Organizers of Wednesday’s protests called the deceased “fallen heroes” and said they had to show up at the toll booth to remember them.

There was sometimes an impasse between security forces and protesters, who made a handful of arrests, including a man who was being interviewed by CNN.

Ahead of the commemorative event, organizers and the Lagos State Police Commissioner agreed that the only way a protest could take place was in vehicles and not by steps on the street.

However, some of the protesters took to the streets chanting “solidarity forever” and “how many of us are you going to kill? “

Police quickly released tear gas to disperse those demonstrating in the streets, calling them “disbelievers” in a media interview.

Meanwhile, at a press conference in Abuja on Wednesday, the Nigerian government again denied that police fired on protesters on October 20 last year – calling it a “phantom massacre” – and called described CNN’s reports of the shooting as “baseless”. “

In a report released Tuesday, the mother of a 32-year-old man who took part in last year’s protest at Lekki’s tollgate told CNN how she found him lying in a pool of blood on the ground after running to the scene when she heard about the shooting.

“When I saw my son I screamed and held him … There was too much blood, there was a gunshot wound on his chest.
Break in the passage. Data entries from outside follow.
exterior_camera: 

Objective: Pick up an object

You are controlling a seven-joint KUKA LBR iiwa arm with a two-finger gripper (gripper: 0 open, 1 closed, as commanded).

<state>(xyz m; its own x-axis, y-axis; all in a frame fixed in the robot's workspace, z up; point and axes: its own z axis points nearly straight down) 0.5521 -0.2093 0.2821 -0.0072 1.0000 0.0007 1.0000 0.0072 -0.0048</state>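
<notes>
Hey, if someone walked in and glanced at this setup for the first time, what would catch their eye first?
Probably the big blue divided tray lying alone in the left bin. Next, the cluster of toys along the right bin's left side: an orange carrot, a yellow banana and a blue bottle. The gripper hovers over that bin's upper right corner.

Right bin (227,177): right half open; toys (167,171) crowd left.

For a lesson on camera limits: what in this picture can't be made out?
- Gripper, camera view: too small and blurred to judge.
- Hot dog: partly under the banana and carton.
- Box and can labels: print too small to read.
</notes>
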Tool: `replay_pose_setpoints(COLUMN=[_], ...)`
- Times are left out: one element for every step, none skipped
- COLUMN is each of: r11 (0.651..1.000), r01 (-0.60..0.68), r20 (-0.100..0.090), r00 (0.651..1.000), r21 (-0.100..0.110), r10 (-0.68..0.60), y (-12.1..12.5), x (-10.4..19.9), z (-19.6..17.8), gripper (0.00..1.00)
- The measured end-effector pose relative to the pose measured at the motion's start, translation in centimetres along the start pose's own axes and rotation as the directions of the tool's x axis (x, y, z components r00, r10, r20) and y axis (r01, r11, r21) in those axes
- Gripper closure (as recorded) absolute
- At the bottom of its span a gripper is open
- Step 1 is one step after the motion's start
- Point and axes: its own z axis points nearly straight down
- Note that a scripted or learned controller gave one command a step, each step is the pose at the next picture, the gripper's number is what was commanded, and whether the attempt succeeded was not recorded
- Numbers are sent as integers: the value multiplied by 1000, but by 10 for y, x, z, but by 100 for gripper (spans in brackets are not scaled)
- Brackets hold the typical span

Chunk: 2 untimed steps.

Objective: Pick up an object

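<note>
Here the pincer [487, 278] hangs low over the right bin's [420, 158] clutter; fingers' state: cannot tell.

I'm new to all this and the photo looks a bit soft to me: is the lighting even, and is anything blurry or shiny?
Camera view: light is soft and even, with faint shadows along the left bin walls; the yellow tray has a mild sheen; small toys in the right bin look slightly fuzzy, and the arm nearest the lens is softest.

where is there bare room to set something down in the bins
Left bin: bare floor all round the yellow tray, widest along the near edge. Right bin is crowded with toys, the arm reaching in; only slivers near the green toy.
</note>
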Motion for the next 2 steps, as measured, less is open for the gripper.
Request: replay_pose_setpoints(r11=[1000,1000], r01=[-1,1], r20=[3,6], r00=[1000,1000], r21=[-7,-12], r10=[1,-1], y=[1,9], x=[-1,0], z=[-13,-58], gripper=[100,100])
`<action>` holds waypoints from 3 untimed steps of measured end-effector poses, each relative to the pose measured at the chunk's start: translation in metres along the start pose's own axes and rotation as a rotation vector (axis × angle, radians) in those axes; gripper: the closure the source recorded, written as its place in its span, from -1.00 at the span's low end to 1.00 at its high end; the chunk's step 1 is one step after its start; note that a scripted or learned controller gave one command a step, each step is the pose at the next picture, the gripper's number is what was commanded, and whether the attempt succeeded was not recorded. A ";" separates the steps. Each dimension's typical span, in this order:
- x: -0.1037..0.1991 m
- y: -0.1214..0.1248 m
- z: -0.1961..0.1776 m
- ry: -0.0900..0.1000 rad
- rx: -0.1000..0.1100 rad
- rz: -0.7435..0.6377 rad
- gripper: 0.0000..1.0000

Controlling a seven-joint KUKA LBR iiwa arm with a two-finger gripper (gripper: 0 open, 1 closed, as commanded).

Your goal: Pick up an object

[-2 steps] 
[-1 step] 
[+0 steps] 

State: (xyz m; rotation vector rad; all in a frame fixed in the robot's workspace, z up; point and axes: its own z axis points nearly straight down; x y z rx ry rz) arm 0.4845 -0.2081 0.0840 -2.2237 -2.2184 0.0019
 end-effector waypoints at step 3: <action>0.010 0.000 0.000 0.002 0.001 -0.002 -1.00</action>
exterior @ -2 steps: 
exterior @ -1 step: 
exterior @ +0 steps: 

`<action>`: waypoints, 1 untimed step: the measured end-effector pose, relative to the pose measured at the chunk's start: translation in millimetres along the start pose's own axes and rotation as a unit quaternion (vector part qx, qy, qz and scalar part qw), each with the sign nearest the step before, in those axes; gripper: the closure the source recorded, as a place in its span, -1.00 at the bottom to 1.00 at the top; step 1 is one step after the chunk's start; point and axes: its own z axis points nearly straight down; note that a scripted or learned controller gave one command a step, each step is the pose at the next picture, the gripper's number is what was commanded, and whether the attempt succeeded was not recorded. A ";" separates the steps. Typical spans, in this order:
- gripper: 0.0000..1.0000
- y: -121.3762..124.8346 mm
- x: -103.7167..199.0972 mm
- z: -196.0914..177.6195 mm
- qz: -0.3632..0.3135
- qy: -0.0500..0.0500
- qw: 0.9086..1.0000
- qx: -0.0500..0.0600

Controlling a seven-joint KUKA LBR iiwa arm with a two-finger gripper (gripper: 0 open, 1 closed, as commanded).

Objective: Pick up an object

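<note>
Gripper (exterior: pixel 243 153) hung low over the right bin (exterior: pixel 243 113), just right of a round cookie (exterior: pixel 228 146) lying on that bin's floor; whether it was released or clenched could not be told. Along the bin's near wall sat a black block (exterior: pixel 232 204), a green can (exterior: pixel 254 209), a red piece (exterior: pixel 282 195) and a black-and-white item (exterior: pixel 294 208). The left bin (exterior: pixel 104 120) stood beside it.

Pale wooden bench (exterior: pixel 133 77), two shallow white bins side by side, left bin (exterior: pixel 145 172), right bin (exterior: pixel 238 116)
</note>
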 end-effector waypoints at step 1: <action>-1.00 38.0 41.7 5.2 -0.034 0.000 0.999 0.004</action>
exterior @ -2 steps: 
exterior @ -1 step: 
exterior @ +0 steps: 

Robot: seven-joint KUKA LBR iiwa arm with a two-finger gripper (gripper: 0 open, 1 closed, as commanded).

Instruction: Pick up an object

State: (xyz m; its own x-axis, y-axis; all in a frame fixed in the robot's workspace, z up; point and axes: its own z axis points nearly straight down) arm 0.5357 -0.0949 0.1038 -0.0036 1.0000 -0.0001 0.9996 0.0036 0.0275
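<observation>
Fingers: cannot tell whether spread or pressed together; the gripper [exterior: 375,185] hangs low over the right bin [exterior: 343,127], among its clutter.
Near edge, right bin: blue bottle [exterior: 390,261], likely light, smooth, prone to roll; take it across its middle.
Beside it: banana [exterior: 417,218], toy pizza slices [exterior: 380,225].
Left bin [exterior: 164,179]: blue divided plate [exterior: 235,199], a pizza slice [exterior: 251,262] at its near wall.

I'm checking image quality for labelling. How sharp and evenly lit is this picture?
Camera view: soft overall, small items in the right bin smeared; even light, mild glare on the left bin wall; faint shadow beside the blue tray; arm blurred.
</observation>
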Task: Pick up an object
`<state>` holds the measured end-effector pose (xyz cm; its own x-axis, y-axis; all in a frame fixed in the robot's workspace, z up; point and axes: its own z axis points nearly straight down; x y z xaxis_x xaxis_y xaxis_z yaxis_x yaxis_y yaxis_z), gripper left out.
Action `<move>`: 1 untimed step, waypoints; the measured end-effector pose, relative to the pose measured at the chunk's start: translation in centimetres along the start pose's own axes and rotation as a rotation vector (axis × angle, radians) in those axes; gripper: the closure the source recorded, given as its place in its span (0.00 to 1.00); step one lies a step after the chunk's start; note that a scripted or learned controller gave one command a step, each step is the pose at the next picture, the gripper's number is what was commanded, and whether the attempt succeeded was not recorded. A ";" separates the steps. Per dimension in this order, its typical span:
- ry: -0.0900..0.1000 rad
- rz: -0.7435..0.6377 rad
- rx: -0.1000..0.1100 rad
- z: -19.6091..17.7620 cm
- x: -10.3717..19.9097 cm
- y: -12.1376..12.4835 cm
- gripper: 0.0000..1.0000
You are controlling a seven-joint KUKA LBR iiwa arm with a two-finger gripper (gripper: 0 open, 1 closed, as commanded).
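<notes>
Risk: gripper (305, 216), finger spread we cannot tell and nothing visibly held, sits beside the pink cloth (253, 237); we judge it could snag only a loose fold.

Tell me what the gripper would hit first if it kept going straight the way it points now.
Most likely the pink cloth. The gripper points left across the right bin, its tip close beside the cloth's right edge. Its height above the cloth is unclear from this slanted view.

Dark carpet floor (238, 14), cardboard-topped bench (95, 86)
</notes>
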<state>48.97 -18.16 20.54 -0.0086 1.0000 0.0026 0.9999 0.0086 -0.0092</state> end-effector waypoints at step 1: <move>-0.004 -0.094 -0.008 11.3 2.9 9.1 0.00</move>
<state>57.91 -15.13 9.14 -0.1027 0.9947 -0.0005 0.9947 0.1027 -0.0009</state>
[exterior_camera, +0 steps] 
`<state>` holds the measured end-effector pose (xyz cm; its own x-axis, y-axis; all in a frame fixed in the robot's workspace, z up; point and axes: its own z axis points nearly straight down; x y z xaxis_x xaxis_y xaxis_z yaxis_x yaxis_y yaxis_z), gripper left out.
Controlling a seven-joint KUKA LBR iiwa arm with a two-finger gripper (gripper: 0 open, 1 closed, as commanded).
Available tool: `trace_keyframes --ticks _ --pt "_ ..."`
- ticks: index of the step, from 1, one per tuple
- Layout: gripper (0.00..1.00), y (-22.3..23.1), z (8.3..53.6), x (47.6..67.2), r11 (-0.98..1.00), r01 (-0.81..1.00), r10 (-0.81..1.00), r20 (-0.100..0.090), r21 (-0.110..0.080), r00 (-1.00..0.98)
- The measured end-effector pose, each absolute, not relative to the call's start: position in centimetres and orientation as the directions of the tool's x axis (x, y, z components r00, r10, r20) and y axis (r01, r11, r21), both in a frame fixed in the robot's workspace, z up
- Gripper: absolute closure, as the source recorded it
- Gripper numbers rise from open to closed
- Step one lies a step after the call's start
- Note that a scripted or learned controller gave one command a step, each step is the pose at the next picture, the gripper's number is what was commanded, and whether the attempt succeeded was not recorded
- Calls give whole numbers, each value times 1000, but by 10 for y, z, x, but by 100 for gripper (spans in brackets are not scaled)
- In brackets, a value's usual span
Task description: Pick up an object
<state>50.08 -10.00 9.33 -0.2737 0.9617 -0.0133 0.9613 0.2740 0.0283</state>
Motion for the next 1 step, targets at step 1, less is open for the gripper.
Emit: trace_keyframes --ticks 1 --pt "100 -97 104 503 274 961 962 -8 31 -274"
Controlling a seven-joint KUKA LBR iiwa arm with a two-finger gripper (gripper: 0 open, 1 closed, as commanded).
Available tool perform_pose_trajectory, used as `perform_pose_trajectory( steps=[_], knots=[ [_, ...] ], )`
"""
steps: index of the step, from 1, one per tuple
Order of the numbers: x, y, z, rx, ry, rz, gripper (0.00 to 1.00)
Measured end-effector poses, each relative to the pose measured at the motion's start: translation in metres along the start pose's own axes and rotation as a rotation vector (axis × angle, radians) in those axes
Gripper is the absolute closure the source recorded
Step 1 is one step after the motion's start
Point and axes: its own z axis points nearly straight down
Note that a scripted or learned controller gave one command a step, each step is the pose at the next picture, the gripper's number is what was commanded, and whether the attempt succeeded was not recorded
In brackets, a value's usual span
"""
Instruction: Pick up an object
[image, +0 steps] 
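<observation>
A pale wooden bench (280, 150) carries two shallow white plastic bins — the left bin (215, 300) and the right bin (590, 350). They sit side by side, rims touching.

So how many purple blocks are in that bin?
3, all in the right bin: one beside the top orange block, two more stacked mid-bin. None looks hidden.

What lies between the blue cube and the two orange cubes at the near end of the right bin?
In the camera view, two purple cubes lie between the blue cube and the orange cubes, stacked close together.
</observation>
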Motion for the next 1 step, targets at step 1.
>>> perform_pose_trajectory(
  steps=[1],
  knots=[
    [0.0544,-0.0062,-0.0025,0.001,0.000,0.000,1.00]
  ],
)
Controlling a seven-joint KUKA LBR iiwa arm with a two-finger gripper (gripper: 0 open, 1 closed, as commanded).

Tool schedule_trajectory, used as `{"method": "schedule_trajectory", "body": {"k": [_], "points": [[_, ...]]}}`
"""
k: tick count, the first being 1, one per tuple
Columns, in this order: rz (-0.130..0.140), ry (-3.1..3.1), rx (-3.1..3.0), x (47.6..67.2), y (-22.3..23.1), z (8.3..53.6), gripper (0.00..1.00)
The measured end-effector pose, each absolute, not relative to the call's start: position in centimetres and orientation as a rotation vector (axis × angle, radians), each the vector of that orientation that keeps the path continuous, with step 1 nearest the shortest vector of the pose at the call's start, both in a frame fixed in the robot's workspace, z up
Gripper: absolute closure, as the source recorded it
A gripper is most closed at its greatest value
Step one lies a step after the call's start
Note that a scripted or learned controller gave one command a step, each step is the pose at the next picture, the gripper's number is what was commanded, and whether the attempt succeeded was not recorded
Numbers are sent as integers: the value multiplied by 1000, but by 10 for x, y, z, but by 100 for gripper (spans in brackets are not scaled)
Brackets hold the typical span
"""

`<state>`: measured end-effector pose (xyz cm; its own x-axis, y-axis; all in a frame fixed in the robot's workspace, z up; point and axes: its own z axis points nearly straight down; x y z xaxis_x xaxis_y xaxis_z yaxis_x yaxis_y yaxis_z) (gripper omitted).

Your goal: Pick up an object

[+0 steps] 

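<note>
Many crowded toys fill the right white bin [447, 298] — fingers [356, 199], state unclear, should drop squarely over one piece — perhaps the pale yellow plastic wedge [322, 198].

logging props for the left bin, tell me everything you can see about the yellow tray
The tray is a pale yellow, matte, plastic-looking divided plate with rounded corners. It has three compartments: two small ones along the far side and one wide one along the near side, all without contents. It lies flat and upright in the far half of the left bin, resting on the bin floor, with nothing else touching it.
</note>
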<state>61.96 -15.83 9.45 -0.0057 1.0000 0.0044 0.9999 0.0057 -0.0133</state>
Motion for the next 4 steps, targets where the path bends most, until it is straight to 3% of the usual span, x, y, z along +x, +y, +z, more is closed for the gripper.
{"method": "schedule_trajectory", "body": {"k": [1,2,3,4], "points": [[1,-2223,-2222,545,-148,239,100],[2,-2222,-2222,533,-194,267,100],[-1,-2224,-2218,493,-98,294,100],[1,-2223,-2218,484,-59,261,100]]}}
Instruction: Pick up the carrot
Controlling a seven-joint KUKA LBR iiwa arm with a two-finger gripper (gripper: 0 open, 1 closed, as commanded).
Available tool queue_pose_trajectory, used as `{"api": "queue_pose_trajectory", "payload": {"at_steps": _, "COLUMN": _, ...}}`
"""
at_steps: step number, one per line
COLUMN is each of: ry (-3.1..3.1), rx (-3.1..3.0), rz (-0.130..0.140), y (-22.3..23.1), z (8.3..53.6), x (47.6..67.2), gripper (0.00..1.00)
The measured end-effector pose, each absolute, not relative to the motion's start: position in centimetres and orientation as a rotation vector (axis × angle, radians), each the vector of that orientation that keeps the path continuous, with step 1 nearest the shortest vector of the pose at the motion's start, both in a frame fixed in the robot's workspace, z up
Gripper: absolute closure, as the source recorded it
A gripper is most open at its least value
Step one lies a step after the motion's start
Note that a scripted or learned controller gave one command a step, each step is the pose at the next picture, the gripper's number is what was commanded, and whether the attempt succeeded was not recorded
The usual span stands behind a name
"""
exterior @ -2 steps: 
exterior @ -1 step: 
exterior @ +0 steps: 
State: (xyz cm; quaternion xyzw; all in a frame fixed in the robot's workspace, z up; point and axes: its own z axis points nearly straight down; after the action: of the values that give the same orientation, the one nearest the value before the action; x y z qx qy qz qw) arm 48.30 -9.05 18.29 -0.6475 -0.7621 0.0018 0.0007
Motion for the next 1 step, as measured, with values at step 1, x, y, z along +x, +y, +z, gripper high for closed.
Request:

His clothes were torn and the bullet came out. her back, “she said, crying.

Her son died in her arms as she tried to take him to the hospital. A year later, she is still waiting for answers on what happened.

CNN also spoke to several families during an investigation last year who had yet to locate the bodies of their missing loved ones – protesters at the toll booth – who, according to dozens of eyewitnesses, were shot dead, from first by members of the Nigerian army, then by members of the Nigerian army. hours later by the police.
There is no official toll, but an Amnesty International investigation found that at least 12 people died at the Lekki tollgate and another site on October 20 last year.

Eyewitnesses told CNN they saw the military remove a number of bodies from the scene.

The #EndSARS protests lasted nearly two weeks in October 2020 before being silenced by the Lekki toll shooting. Their initial demands were the shutdown of a notorious police unit known as the Special Anti-Robbery Squad, or SARS, but the marches turned into protests campaigning for police reform and an end to bad governance. in the oil-rich country.

CNN’s Stephanie Busari reported from Lagos and Nimi Princewill from Abuja.